O primeiro fluído que se empregou para o corte foi a água. Em 1883, um engenheiro americano, Frederick W. Taylor,descobriu que o jato pesado de água dirigida à borda de corte da ferramenta permitiria um aumento na velocidade de corte de até 40%. A água tem elevado peso específico e viscosidade baixa, o que facilita sua penetração até a borda do corte, porém, suas propriedades lubrificantes são reduzidas e tem tendência, a provocar corrosão na máquina e na peça. Pela adição de 1,5%, de carbonato de sódio, mas a solução formada. O desenvolvimento seguinte foi o uso de óleos gordurosos. O óleo de gordura de veado foi o primeiro óleo para corte que se empregou com êxito, porém, na atualidade, é de pouco uso pelo seu custo elevado.

A banha de porco também foi usada; lubrificava e tinha ação antioxidante, mas não refrescava bem e tinha a tendência a se tornar rançosa. O precursor dos óleos para corte emulsificáveis – a pasta de corte – foi feito misturando sabão com óleos minerais ou “coaltar” e requerendo água quente para diluição. As emulsões de óleos em água combinavam a ação refrigerante da água e as propriedades lubrificantes e anti-corrosiva do óleo.

Os óleos minerais puros são empregados para trabalhos ligeiros, geralmente com o cobre e seus derivados, quando não se pode recorrer aos óleos solúveis.

Os óleos sulfurados e clorados, devido às propriedades corrosivas, não são adequados para uma lubrificação de tipo geral e não devem penetrar no sistema de lubrificação da máquina. Eles são empregados em trabalhos pesados, especialmente quando não se pode usar ferramentas com carbeto de silício ou de tungstênio.

 O volume de óleos para corte produzido foi estimado em cerca de 100 milhões de galões. Aproximadamente um milhão de operários usam óleos para corte. As funções do óleo para corte são:

a) melhorar o rendimento, aumentando a velocidade e a capacidade operacional do equipamento;

b) resfriar a peça e a ferramenta no local do corte, permitindo peças melhor acabadas;

c) impedir que fragmentos da peça se soldem à ferramenta;

d) agir como lubrificante na área de corte impedindo a formação de calor excessivo produzido pelo o atrito da peça com a ferramenta;

e) ação anti-oxidante na área de corte.

Os óleos para corte compreendem três grandes grupos:

a) Óleos insolúveis: Os óleos insolúveis tem como composição básica:

1°) óleo mineral 60 – 100%;

2º) agentes bactericidas;

3º) aditivos de pressão (sulfurados – clorados).

Esses óleos são usados principalmente em equipamento automático ou semi-automático

b) Óleos solúveis: Os óleos solúveis são largamente utilizados na indústria mecânica e tem formulação complexa e extremamente variável.
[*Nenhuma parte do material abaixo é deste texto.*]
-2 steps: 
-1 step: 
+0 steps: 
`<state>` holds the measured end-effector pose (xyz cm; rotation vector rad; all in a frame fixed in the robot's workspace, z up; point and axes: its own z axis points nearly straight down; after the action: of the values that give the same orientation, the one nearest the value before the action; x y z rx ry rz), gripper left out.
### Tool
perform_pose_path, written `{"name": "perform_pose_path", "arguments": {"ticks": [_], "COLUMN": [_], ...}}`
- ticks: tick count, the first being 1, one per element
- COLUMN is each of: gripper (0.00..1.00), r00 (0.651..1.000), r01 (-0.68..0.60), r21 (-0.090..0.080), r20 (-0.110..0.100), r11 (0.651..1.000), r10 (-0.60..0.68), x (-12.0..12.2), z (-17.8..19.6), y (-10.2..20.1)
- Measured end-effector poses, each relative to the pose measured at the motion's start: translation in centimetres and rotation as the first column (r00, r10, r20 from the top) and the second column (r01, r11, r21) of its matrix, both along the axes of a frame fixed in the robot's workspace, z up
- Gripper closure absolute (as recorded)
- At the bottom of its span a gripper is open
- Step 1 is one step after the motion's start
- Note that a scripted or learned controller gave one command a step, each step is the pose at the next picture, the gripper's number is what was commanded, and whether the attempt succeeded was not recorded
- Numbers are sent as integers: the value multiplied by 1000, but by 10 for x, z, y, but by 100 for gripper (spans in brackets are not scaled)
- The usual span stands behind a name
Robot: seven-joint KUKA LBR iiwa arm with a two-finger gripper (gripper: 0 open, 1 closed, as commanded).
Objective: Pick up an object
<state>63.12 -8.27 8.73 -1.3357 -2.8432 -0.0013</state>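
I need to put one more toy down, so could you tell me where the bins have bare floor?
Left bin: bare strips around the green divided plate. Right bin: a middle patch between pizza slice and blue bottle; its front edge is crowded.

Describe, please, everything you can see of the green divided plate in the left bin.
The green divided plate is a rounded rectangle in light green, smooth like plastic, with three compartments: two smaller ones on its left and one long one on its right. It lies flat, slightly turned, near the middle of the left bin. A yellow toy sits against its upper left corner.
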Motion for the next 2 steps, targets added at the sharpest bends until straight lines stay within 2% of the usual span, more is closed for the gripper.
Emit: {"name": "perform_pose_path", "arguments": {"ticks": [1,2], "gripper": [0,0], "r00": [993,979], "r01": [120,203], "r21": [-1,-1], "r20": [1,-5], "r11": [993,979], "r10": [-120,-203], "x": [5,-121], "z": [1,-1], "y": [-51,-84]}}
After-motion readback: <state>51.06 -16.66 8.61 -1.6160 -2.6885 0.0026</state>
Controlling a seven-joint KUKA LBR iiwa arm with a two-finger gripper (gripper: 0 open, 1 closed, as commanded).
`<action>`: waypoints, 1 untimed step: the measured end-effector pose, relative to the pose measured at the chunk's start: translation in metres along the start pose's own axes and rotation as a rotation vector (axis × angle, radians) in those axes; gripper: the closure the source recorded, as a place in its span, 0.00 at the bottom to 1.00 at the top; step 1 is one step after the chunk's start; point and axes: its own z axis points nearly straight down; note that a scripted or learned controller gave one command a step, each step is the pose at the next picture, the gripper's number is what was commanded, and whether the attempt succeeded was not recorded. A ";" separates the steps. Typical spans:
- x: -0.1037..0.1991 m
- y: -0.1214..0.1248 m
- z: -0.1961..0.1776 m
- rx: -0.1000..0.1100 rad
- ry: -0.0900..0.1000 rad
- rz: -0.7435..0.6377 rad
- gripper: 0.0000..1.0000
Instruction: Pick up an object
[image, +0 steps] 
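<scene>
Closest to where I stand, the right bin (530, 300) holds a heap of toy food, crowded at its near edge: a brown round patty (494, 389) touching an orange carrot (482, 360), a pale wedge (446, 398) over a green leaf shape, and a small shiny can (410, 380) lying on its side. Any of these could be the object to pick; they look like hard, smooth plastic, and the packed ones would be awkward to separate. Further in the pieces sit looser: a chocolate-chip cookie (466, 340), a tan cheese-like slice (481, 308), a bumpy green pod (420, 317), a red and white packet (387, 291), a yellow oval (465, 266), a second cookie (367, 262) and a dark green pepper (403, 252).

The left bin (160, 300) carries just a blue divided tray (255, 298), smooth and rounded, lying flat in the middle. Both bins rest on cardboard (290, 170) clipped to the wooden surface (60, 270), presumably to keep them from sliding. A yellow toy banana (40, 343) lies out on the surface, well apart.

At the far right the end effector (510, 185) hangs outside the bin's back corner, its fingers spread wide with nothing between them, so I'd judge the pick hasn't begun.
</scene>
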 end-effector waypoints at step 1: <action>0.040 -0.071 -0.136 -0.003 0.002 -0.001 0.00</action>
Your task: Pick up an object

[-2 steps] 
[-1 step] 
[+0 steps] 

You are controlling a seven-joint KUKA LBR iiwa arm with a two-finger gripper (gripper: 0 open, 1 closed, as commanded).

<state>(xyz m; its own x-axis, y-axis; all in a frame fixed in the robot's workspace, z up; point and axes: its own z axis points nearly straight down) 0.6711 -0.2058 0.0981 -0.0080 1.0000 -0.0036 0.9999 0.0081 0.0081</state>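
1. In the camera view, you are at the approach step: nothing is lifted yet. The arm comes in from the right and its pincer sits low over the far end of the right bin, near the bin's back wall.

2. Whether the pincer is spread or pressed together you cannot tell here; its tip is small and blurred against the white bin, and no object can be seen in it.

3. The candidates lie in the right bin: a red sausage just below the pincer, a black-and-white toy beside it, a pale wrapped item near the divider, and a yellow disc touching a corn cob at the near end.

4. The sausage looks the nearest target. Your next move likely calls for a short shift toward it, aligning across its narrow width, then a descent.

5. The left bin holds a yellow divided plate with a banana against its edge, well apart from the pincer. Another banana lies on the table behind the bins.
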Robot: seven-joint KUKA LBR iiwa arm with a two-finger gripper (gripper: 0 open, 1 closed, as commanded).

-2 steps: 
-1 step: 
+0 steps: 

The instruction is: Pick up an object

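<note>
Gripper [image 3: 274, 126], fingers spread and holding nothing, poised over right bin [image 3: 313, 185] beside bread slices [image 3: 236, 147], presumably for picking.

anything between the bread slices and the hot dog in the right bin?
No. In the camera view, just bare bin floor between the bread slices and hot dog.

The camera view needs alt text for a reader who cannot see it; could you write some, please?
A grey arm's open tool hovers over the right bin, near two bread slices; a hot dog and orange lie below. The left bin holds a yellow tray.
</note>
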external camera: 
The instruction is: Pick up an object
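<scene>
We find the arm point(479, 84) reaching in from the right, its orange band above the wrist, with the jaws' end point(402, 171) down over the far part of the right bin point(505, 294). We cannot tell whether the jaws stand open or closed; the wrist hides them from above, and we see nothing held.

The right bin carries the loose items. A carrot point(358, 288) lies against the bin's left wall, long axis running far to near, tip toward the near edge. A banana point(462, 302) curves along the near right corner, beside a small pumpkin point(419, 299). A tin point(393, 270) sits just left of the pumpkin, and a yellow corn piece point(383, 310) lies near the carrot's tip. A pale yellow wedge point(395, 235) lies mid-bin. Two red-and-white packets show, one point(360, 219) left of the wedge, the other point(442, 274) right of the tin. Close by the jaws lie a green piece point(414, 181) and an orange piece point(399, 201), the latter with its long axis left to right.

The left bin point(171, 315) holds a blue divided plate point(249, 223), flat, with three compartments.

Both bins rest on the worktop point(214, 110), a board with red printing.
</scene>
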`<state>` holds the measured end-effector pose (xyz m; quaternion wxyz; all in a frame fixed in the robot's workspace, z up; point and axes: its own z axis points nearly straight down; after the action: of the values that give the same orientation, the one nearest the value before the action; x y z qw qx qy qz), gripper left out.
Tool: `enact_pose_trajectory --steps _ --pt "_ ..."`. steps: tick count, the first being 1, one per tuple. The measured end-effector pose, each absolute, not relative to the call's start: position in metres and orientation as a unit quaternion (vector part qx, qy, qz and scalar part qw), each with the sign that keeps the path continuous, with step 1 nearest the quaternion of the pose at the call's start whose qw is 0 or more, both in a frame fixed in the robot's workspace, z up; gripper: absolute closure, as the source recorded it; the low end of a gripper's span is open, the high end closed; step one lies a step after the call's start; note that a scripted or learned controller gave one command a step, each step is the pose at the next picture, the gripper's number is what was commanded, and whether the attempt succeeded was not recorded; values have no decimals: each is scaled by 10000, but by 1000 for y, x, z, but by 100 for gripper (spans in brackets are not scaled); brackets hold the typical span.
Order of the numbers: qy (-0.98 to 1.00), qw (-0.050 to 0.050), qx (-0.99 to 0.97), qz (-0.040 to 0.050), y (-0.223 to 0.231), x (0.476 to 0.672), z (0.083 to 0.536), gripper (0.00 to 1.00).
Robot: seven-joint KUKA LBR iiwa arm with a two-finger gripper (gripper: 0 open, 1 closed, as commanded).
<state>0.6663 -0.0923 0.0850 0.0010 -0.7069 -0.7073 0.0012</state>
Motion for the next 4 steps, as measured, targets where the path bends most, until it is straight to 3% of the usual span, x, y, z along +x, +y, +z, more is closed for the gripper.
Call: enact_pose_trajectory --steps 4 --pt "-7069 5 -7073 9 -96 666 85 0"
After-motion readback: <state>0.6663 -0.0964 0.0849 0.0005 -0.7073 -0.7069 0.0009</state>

c) Óleo solúvel refrigerante (sintético):

Solução aquosa contendo pequena quantidade de óleo em emulsão. Deve ser usado em pH de 8 a 9,5.

Devido ao fato de muitas indústrias reaproveitarem o óleo por diversas vezes, há uma maior tendência para a proliferação de bactérias; esta contaminação resulta em queda do pH e acidificação do óleo solúvel. Para que este fato seja evitado, há necessidade de se produzir alcalinização desses óleos para manter-se o pH estável e evitar proliferação bacteriana. As substâncias mais comumente usadas para alcalinizar o meio são o hidróxido de sódio (Na OH) e o perborato de sódio (Na BO3, 4H20) com os quais procura-se manter o pH em torno de 9,0-9,5. Acontece que o uso desses alcalinizantes produz maior incidência de dermatoses, fato esse observado em algumas indústrias que reaproveitam o óleo solúvel mediante sua filtragem e alcalinização.